Exercise directions
What you give back from the listing below should be an exact copy of the lines from the one with "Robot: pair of" down to the one with "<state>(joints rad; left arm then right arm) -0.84", and it should contain no pictures.

▬▬▬▬▬▬

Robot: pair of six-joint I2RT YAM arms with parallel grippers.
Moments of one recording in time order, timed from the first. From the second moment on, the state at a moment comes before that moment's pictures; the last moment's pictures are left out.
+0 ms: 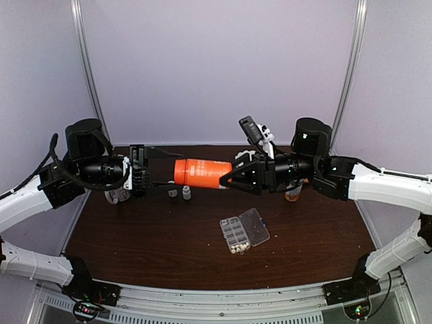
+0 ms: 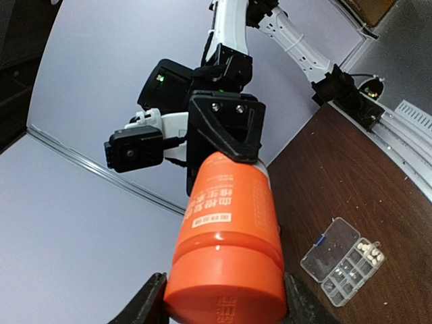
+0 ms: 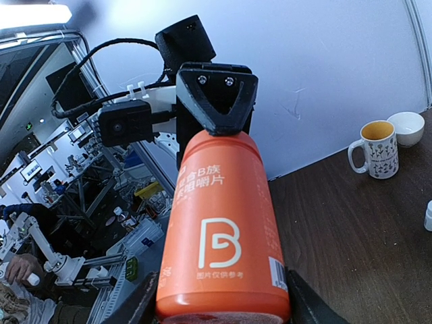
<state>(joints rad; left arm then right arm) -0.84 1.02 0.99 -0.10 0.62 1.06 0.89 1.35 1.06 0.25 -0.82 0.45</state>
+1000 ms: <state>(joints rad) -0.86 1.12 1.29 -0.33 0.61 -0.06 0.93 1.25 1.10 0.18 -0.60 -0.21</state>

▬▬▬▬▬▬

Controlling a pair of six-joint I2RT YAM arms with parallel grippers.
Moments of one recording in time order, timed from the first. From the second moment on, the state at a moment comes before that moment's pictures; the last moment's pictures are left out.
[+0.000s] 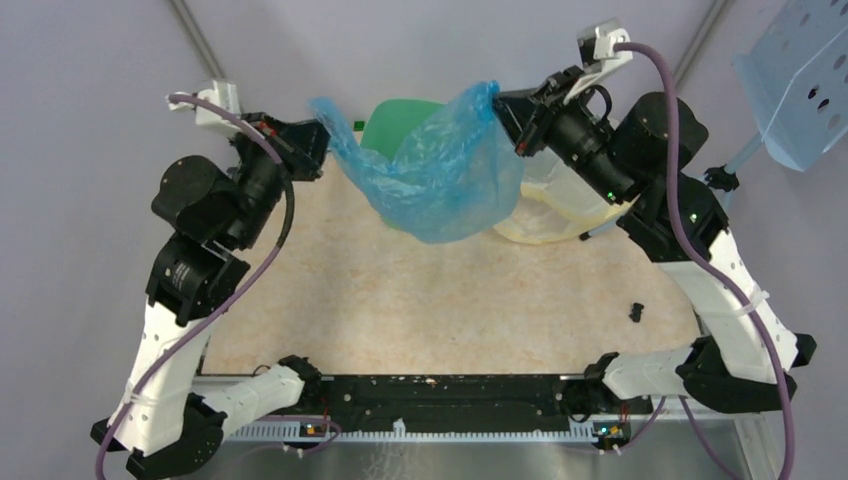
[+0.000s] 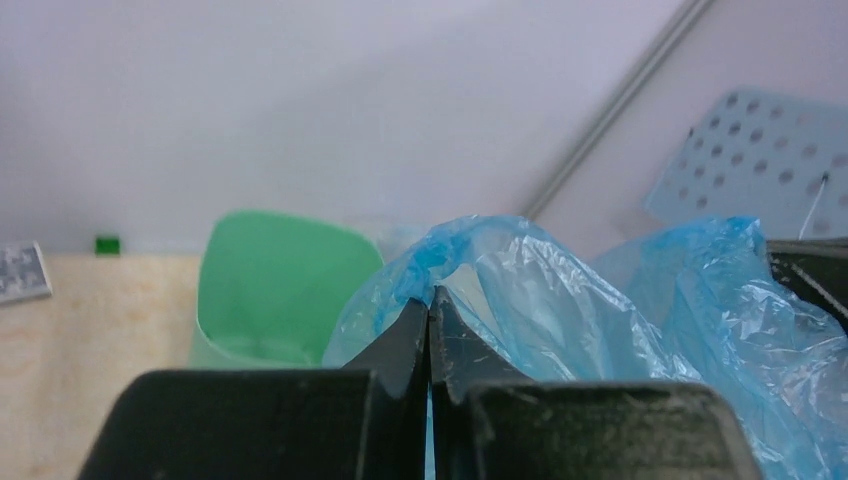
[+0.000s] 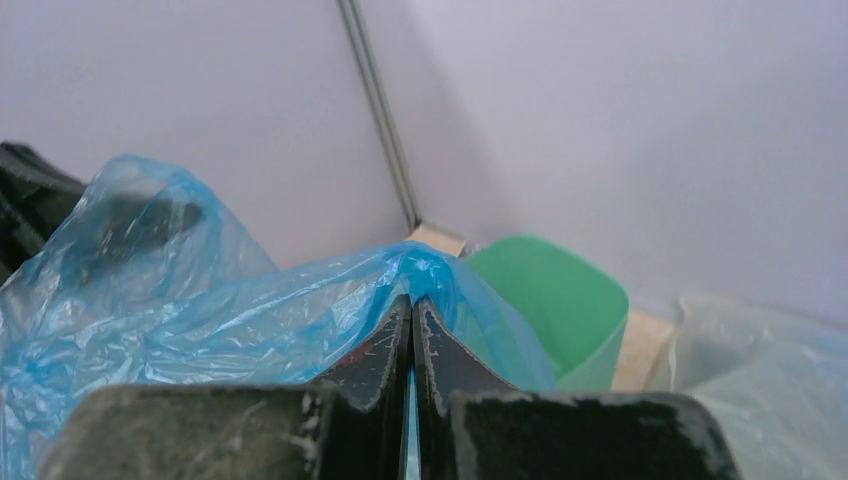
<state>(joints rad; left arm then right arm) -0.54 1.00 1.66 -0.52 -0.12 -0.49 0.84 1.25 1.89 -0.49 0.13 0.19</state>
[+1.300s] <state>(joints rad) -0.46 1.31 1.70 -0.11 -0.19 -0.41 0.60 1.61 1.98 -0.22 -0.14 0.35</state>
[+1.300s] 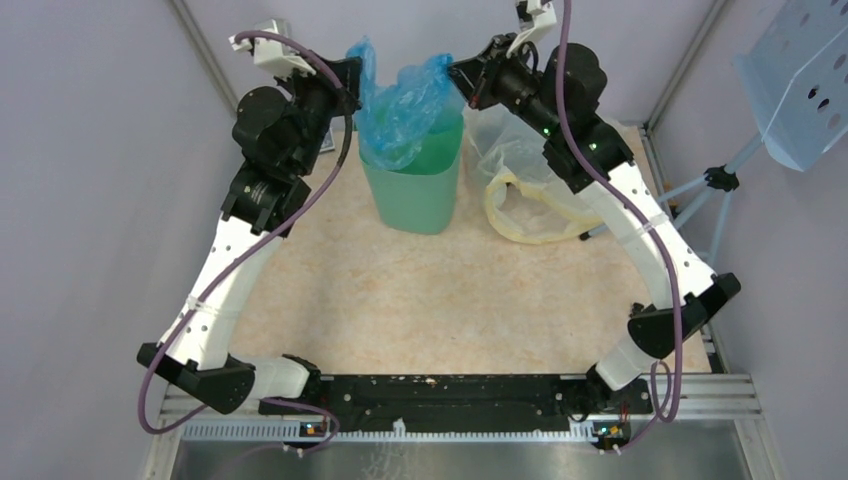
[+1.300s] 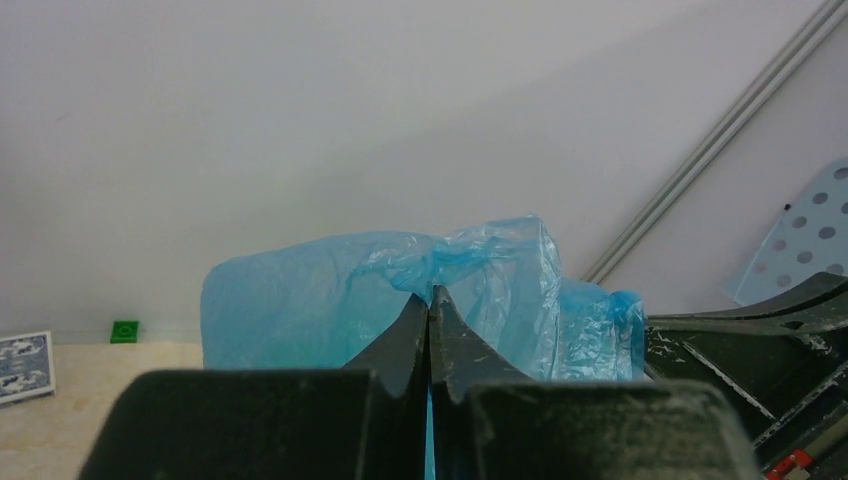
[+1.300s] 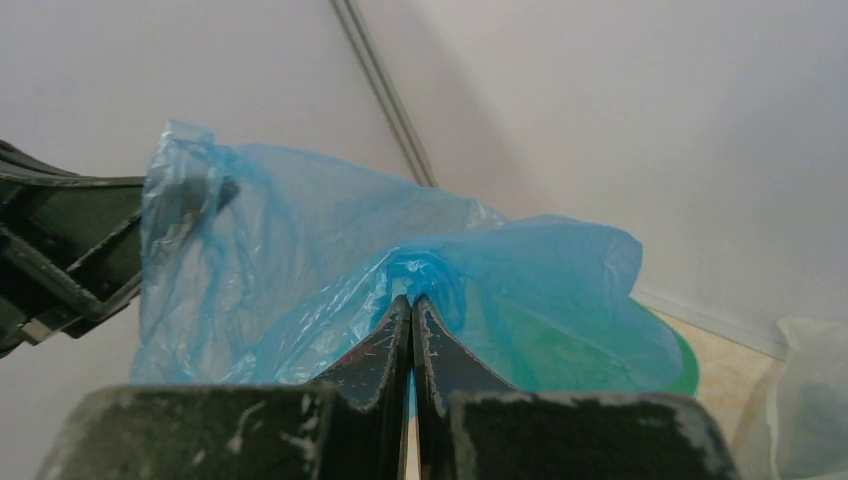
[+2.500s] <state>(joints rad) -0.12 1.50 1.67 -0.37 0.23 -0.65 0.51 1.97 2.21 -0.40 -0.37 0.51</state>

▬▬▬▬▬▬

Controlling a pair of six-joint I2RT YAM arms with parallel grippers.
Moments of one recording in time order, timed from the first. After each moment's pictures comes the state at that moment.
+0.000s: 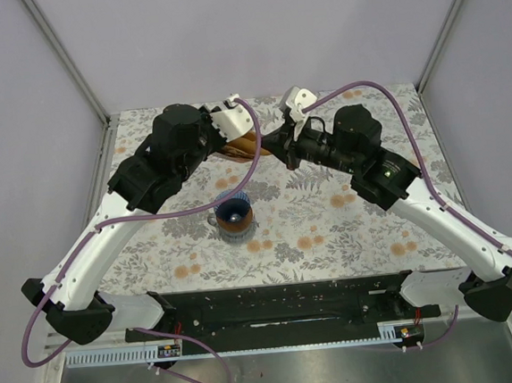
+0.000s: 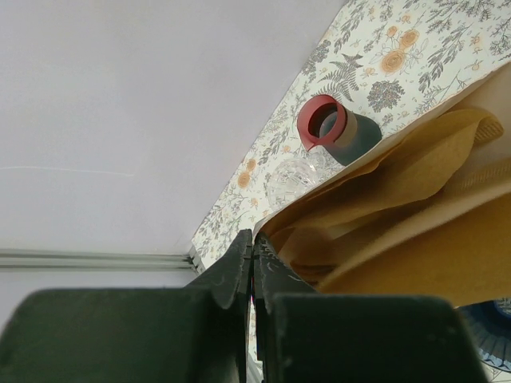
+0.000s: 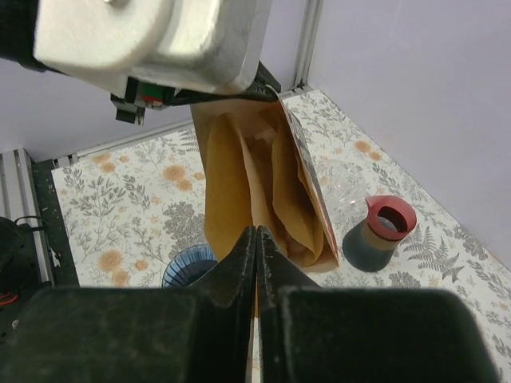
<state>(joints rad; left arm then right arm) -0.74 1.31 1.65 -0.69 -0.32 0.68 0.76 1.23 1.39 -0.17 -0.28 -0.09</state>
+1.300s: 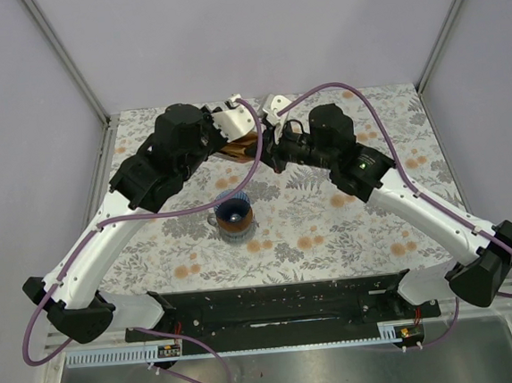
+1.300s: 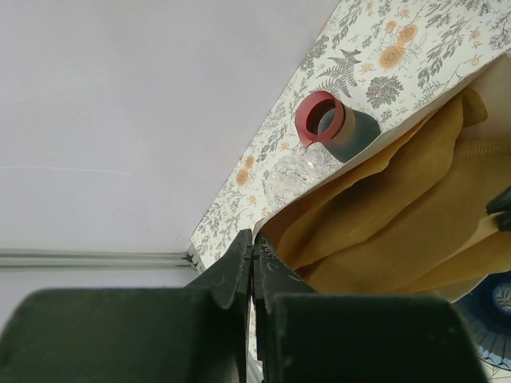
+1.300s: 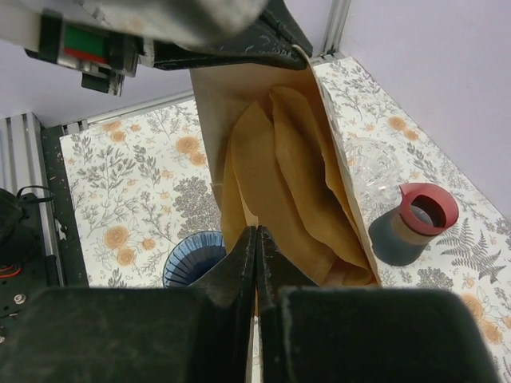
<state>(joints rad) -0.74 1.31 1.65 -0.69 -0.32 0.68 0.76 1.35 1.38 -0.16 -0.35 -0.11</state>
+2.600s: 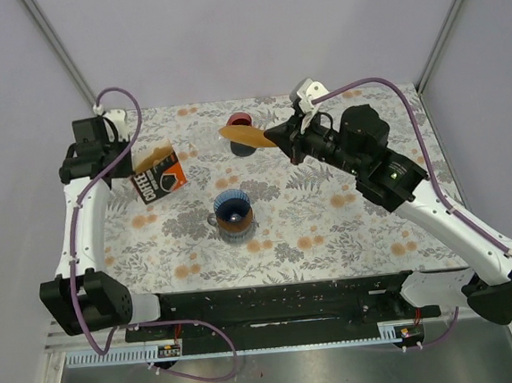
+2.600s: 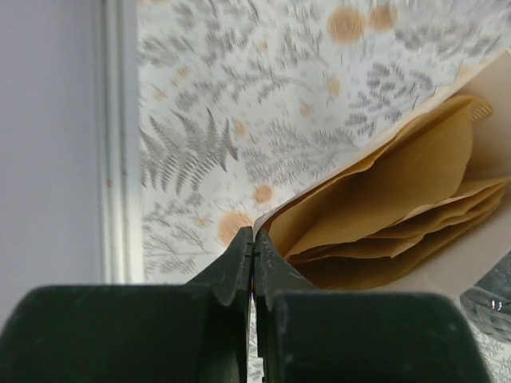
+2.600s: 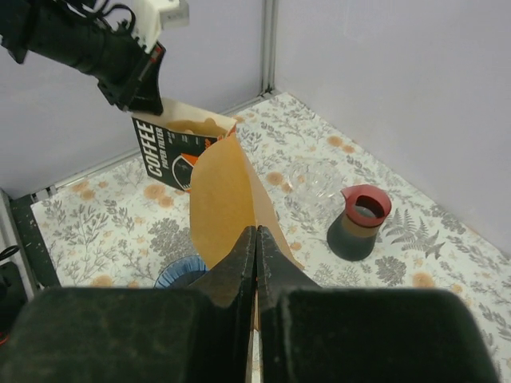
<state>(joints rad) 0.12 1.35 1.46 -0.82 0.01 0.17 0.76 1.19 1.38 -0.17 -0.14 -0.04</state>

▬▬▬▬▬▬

Solved problem
Robot: pair of six-joint I2RT YAM arms with parallel grippers.
Moments of one recording in time order, timed from the first. From the second moment on, the state at a moment comes before that moment's pictures; the last moment's pictures are left out.
+0 ms: 
+0 ms: 
+0 ms: 
<state>(joints rad; left arm then right arm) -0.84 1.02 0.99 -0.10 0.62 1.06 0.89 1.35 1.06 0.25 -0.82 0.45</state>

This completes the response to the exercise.